43% das mulheres relatam que alguém as forçou ou tentou forçá-las a submeter-se ou obrigá-las a submeter-se a práticas sexuais ao longo da sua vida

“O número está a aumentar significativamente. Em 2006, 23% das mulheres denunciaram estes incidentes. A questão que surge invariavelmente quando nos deparamos com estes acontecimentos é se é um o crescimento nas denúncias ou o fenómeno em si.” No estudo, os sociólogos Florence Maillochon e Mathieu Trachman enfatizam dois elementos. “É claro que, graças ao movimento #MeToo em particular, a violência contra as mulheres está a tornar-se cada vez mais visível. Portanto, falam com mais facilidade sobre o que vivenciaram.”

“O que classificamos como violência também está a mudar. As gerações atuais consideram intoleráveis ​​situações ou ações que eram percebidas como bastante normais no passado.

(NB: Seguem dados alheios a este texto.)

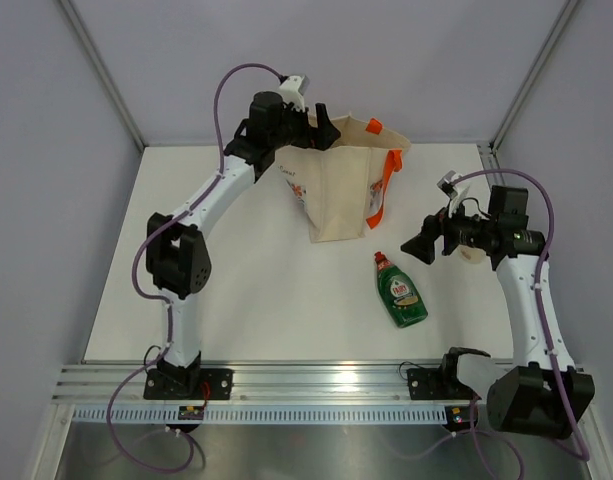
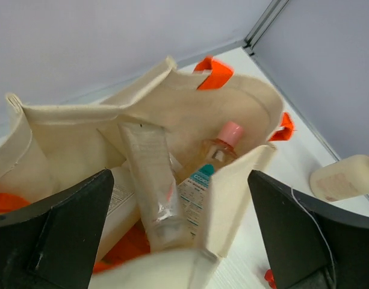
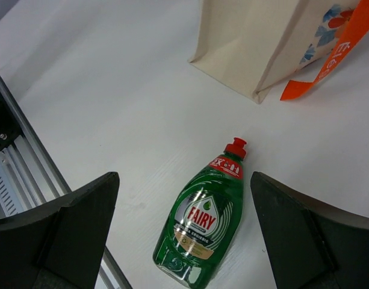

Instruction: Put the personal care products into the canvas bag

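The canvas bag [image 1: 338, 190] stands upright at the back middle of the table. My left gripper [image 1: 323, 125] hovers open over its mouth. The left wrist view looks into the bag [image 2: 244, 108]: a silvery tube [image 2: 149, 174], an amber pink-capped bottle [image 2: 223, 144] and a white labelled bottle [image 2: 119, 201] lie inside. A blurred white shape [image 2: 166, 268] sits low between the spread fingers of my left gripper [image 2: 179, 177]. A green red-capped bottle [image 1: 401, 290] lies on the table in front of the bag. My right gripper [image 3: 184, 177] stands open just above this bottle [image 3: 202, 229]. A small beige jar [image 2: 344, 177] rests on the table right of the bag.
An orange handle [image 1: 386, 185] hangs down the bag's right side. The aluminium rail [image 1: 316, 385] with both arm bases runs along the near edge, and the rail [image 3: 15, 150] shows left of the green bottle. Grey walls close the table at the back and sides.
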You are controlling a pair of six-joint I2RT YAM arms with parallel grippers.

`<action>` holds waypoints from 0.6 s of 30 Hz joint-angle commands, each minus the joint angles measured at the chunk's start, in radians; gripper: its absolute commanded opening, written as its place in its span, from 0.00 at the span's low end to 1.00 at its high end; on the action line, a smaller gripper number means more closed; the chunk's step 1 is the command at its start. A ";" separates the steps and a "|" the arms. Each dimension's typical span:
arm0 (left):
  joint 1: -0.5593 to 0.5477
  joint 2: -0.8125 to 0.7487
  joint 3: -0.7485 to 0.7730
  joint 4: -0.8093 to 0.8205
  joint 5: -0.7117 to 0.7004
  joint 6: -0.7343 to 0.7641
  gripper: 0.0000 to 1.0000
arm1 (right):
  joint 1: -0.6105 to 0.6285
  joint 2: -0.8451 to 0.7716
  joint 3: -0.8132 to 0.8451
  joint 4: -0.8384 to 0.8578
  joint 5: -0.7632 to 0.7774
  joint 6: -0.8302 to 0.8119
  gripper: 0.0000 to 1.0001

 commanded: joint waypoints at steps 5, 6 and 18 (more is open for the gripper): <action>-0.004 -0.467 -0.175 -0.106 -0.086 0.140 0.99 | 0.263 0.113 0.170 -0.277 0.627 -0.140 1.00; -0.007 -0.516 -0.256 -0.132 -0.123 0.154 0.99 | 0.324 0.114 0.132 -0.244 0.703 -0.086 0.99; -0.012 -1.272 -1.016 -0.181 -0.269 0.077 0.99 | 0.629 0.300 0.060 -0.213 0.972 0.083 1.00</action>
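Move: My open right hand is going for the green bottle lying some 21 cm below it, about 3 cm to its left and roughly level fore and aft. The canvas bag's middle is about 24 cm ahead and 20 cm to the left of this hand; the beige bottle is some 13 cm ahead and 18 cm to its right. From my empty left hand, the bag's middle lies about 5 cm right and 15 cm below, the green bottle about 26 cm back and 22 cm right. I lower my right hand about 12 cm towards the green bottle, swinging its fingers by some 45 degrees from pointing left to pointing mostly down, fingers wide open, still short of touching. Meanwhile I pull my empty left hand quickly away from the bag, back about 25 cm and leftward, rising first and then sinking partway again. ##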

A tese de Rébecca Lévy-Guillain demonstra claramente que os debates em torno do consentimento incentivam uma reinterpretação de experiências passadas – o que era anteriormente considerado aceitável deixou de ser.”

Florence Maillochon e Mathieu Trachman apontam também para uma maior exposição das mulheres jovens a situações de risco, devido ao facto de terem mais parceiros do que no passado, principalmente parceiros de curto prazo. “Se a geração mais jovem relata mais violência do que as gerações mais velhas é porque qualificam mais facilmente algumas das suas experiências como relações sexuais forçadas ou tentativas de relações sexuais forçadas, mas também porque, por terem muito mais parceiros, estão mais expostas à violência sexual masculina”, certifica Maria Bergström, investigadora de sociologia do casal e da sexualidade do INED (Instituto Nacional de Estudos Demográficos) francês.